Barnstable County Fair 2015

This year's Barnstable County Fair was a blast. There were many things to do and see there. It was nice to see some returning vendors and acts and also nice to see new ones, The Barnstable County Fair is located in Falmouth Massachusetts (Cape Cod, MA).

The BCF has been coming to town since 1844. It was originally a livestock/crafts sort of fair, and that is still a big part of the show today. They didn't have electric ferris wheels or anything like that back then, maybe they used horses or something, I have no idea. The big draw early on was the merry-go-round.
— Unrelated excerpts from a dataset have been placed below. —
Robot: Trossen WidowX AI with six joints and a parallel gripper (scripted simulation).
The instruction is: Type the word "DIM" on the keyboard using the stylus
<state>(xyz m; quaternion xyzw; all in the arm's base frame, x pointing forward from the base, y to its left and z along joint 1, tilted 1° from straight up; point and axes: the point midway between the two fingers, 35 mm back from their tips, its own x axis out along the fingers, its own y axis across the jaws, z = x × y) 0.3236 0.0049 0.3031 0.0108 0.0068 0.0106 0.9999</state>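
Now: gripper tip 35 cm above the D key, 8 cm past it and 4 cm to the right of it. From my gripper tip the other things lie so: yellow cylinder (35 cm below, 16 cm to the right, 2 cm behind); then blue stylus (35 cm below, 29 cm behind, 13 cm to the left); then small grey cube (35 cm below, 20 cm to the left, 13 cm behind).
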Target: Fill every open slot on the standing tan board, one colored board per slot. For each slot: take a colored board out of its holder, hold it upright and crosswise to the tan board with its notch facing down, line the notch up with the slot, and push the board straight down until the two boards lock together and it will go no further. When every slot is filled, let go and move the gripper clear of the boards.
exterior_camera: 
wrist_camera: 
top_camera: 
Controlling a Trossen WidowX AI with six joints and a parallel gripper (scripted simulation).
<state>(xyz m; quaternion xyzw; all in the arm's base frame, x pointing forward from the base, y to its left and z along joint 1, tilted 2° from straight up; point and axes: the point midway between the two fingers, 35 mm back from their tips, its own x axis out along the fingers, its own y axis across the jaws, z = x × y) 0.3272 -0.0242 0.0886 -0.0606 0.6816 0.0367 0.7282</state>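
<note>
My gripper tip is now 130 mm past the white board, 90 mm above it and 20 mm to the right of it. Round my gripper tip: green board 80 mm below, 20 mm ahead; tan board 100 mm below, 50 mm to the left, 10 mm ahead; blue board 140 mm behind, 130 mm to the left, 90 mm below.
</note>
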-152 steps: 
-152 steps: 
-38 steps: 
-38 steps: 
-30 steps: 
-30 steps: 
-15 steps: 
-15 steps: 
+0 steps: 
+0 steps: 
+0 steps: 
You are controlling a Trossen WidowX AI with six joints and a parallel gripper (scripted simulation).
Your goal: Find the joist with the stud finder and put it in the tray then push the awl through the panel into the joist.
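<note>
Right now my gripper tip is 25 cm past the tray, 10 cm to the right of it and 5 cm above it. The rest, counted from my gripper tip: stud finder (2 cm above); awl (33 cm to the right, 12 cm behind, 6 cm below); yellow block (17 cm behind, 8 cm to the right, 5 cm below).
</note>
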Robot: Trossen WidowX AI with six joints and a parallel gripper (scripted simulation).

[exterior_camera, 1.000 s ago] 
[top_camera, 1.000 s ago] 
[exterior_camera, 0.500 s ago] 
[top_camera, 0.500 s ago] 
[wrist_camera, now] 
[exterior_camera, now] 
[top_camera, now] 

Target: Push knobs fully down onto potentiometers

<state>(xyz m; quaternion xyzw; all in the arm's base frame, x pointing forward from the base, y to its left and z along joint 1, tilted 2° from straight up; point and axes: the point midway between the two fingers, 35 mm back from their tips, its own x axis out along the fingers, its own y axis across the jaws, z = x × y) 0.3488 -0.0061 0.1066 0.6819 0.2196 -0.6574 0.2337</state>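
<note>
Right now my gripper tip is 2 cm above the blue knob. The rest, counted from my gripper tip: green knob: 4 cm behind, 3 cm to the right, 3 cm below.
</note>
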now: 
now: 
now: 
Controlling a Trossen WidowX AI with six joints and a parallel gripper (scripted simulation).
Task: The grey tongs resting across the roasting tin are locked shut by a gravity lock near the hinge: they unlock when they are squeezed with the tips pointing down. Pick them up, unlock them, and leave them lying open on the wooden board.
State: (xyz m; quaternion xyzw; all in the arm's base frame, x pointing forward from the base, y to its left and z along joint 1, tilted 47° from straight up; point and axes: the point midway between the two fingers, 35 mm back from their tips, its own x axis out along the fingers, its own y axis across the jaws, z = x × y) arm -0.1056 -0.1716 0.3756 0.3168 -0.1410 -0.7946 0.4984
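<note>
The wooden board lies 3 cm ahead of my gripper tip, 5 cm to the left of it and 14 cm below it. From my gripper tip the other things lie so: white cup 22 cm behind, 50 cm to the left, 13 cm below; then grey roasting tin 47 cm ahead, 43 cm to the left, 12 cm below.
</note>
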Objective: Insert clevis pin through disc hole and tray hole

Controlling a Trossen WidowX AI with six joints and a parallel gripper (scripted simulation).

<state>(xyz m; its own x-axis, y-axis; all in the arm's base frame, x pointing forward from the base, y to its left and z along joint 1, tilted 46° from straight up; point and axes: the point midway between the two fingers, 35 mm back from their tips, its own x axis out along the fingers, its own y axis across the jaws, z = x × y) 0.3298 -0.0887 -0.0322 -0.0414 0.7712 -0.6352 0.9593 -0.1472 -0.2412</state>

Other than a brief shutdown during WWII, the fair has been going strong ever since. They have since incorporated spectacuar rides, and have brought in performers and other acts.

One of my favorite acts was Wacky Chad with his Pogo stick tricks. He has been on America's Got Talent... twice!




The animals and petting zoo have always been a nice thing to look forward to. This cow is trying to go viral, I saw him practicing that look in front of the mirror before I shot.




Who wouldn't want to feed a goat or a yak out of the palm of your hand? 





If you were at the the fair you may have noticed the baby animatronic T-Rex. He was about half-done eating this old guy when I asked him to pose for me.




The Three Dog Night performance was spectacular, my phone's video recorded it in poor quality. I guess you'll have see them in person to get the real deal. We were so close to the stage that we could feel the beat through our entire bodies. I was so psyched to see them perform in person. Their hits include: "An Old Fashioned Love Song" featured in the video below, "Joy to The Word," "Shambala" and many, many more.




We can't forget about the rides and the amazing view of the fair from the Ferris wheel. 



I saw a little bit of the Lumber Jill's Performance - wish I had a better view (I was too short to see over everyone else). And I was really hoping to see the Willis Clan

But overall, this years fair was awesome.